Q&A with High-Value Writing's Christopher Nettles High-Value Writing welcomes new Head of Operations Christopher Nettles! To learn more about Christopher's approach to writing with respect, empathy, and high value, we asked him these questions:

Q: What motivated you to join High-Value Writing and work to help others write with clarity and intention? A: After many years of watching friends and colleagues struggle with workplace writing, this opportunity presented itself and I had to join in. The timing was right: Attitudes about writing are shifting across many industries and I felt like my experience could really make an impact here, helping people improve their writing.

A simple gesture like “Have a great evening", or "Have a great weekend", at the end of potentially problematic email often yields a positive result.

Q: Can you share more about some of those struggles? A: I think everyone struggles with email - not just the quantity, but the quality as well. We’ve all got way too much email to deal with on a daily basis. Ironically, it’s the lack of quality that drives the quantity. We’re all so busy and we tell ourselves “I don’t have time for this right now” and we often reply back to emails with quick answers, or suggestions, or updates just to get those emails out of our inboxes and feel like we’ve made some “progress”.

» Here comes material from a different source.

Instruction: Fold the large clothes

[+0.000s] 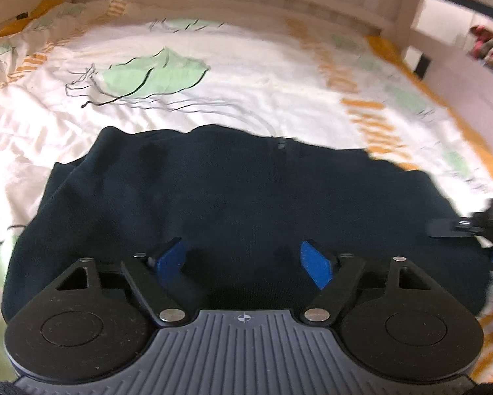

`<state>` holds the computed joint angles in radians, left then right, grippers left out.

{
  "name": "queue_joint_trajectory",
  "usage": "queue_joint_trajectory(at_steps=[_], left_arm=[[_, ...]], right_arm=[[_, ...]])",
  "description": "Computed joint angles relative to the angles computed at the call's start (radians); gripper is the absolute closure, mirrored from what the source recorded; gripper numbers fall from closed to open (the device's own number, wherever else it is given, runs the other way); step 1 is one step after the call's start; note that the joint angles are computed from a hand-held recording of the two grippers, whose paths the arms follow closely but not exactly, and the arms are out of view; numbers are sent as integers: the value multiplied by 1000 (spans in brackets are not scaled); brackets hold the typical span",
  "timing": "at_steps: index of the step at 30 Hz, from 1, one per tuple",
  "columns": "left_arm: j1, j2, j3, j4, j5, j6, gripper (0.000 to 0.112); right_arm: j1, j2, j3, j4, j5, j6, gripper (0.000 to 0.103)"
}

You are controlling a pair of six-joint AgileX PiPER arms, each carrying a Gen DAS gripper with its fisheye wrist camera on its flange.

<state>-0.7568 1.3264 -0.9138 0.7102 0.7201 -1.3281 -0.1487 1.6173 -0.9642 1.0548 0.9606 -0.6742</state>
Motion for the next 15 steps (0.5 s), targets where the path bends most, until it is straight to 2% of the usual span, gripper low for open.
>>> queue_joint_trajectory(at_steps=[1, 3, 5, 7, 15], left_arm=[[-28, -22, 22, 30, -4, -45, 49], [-69, -57, 63, 81, -27, -123, 85], [-74, -84, 112, 108, -109, -175, 97], [-82, -88, 137, 158, -148, -239, 98], [-87, -18, 158, 231, -166, -322, 97]], right_arm=[[0, -1, 1, 0, 0, 0, 0], [-6, -3, 4, -1, 4, -7, 0], [-4, -7, 6, -3, 1, -7, 0], [1, -8, 7, -2, -3, -5, 0], [-1, -8, 8, 1, 0, -7, 0]])
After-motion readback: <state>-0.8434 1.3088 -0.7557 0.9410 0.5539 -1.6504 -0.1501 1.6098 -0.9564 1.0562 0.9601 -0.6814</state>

But that strategy actually leads to more email because we often fail to provide everything our reader needs. They reply back hastily because they’re also too busy, then we do the same, and so on…ugh, more emails! Also related to the topic of email is the “To:” line. I find this one particularly curious because I often hear people say things like “I sent <insert person or team> an email last week and I didn’t get a response. Many of us have been emailing for years, or “gulp” decades in my case, and we still get confused by the “To:” line. When I hear that complaint, I’ll go look at the email and discover it was sent to 5 or 6 people. In these cases, everyone probably thought someone else would reply—and in the end, no one did. Q: What’s your favorite writing hack (or strategy)? A: Kindness. As our work relationships grow and mature, we learn certain nuances from the people we communicate with—like tone and style. I’ve had many situations where my knowledge of a particular person helped inform my communication choices. A simple gesture like “Have a great evening", or "Have a great weekend", at the end of potentially problematic email often yields a positive result. Just be nice…it works! Q: What’s one way you meet your reader’s needs when writing for work? A: I try to look at the task from the reader's perspective and provide only the needed information. Too little information is not very helpful and, honestly, not very nice to make the reader do extra work to figure out my intention. Too much information is also not great because it can add additional confusion; I try to provide only what’s needed.